Question	Tool category	Top picks	Methods page
What cell types are present and where?	Deconvolution / Cell typing	Cell2location, RCTD, Tangram, InSituType	Deconvolution
Which genes vary spatially?	SVG detection	nnSVG, SPARK-X, SpatialDE2	Spatially Variable Genes
What are the tissue domains / regions?	Spatial domain identification	BANKSY, GraphST, STAGATE, BayesSpace	Spatial Domains
How do cells communicate?	Cell-cell communication	COMMOT, CellChat v2, LIANA+	Cell-Cell Communication
What are the cellular neighborhoods?	Niche analysis	Squidpy, ATHENA, Nicheformer	Spatial Domains
Are genes differentially expressed between regions?	Spatial DE	GLISS, DestDE, SpatialDWLS	Spatial DE
Where are transcripts within cells?	Subcellular analysis	Bento, Ficture, subcellular segmentation	Subcellular Analysis
How do cell states change across space?	Spatial trajectories	stLearn, SpaceFlow, CellRank	Spatial Trajectories
How do I segment cells from images?	Cell segmentation	Cellpose2, Baysor, Mesmer/DeepCell	Cell Segmentation
How do I integrate spatial with scRNA-seq?	Multi-modal integration	Tangram, gimVI, SpatialData	Multi-modal Integration
Can I use a foundation model?	Foundation models	scGPT, Geneformer, Nicheformer	Foundation Models
How do I align serial sections in 3D?	3D reconstruction	PASTE, STalign, GPSA	3D Reconstruction

Part 3: Common pitfalls¶

Mistakes that waste months

Skipping deconvolution on Visium data. Each 55-um spot contains multiple cells. Treating spots as cells leads to chimeric expression profiles and misleading downstream results.
Using SpatialDE v1 for SVG detection. It is slow, has inflated false positive rates, and has been superseded by nnSVG and SPARK-X in every benchmark.
Ignoring segmentation quality on imaging data. Garbage segmentation propagates through every downstream step. Always visually inspect segmentation results on multiple tissue regions before proceeding.
Applying scRNA-seq CCC methods to spatial data without coordinates. CellChat v1 and CellPhoneDB do not use spatial coordinates. Use COMMOT, CellChat v2, or LIANA+ with spatial mode for coordinate-aware communication inference.
Running standard Visium tools on Visium HD without aggregation. Visium HD 2-um bins are not cells. Aggregate to 8-um bins or use Bin2Cell before applying standard pipelines.
Neglecting ambient RNA correction. Spatial platforms have significant ambient RNA contamination, especially Visium. SpotClean or similar correction should precede downstream analysis.

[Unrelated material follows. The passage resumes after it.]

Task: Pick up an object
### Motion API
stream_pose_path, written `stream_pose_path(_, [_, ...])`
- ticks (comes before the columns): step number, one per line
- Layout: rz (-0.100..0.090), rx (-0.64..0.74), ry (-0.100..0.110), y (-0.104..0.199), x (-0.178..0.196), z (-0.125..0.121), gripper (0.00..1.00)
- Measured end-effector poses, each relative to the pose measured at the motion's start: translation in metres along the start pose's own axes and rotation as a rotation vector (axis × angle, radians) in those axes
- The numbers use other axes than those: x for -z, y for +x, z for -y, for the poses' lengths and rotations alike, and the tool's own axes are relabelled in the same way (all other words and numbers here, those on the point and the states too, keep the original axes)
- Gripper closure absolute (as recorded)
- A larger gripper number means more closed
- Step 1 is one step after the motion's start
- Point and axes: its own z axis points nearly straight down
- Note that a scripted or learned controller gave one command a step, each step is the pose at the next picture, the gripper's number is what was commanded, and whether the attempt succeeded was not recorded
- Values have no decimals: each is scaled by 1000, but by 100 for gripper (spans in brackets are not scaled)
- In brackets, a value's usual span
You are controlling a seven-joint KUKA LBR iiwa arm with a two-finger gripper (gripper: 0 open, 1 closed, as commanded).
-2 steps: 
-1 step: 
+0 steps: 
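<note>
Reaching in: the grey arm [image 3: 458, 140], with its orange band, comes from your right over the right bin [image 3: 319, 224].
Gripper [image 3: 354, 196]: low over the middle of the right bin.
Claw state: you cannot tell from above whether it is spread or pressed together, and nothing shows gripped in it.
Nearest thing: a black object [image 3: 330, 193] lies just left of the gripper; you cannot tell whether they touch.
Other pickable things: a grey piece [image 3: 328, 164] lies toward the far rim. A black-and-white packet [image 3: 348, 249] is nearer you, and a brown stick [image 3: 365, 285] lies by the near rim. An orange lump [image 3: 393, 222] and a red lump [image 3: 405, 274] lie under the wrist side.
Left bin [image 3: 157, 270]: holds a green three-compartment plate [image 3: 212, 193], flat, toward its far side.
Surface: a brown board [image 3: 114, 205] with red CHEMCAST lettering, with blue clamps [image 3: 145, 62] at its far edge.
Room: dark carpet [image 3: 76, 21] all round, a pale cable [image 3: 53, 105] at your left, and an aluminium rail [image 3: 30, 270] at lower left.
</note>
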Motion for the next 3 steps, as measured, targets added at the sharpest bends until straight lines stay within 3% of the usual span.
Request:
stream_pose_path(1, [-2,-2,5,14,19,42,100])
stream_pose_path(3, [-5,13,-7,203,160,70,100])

Part 4: Framework and infrastructure choices¶

Regardless of technology, spatial data benefits from standardized data structures and workflow frameworks.

Need	Recommended tool	Notes
Unified data structure	SpatialData	Handles images, points, shapes, and tables in a single object. Actively developed by the scverse consortium.
Spatial statistics toolkit	Squidpy	Neighborhood enrichment, co-occurrence, spatial autocorrelation, and more. Integrates with AnnData/SpatialData.
Visualization	Napari + napari-spatialdata	Interactive visualization of spatial data layers. Essential for QC and segmentation validation.
Scalable processing	Dask-backed AnnData	Required for Visium HD and Stereo-seq scale data.
Pipeline orchestration	Nextflow / Snakemake	For reproducible, end-to-end spatial analysis pipelines.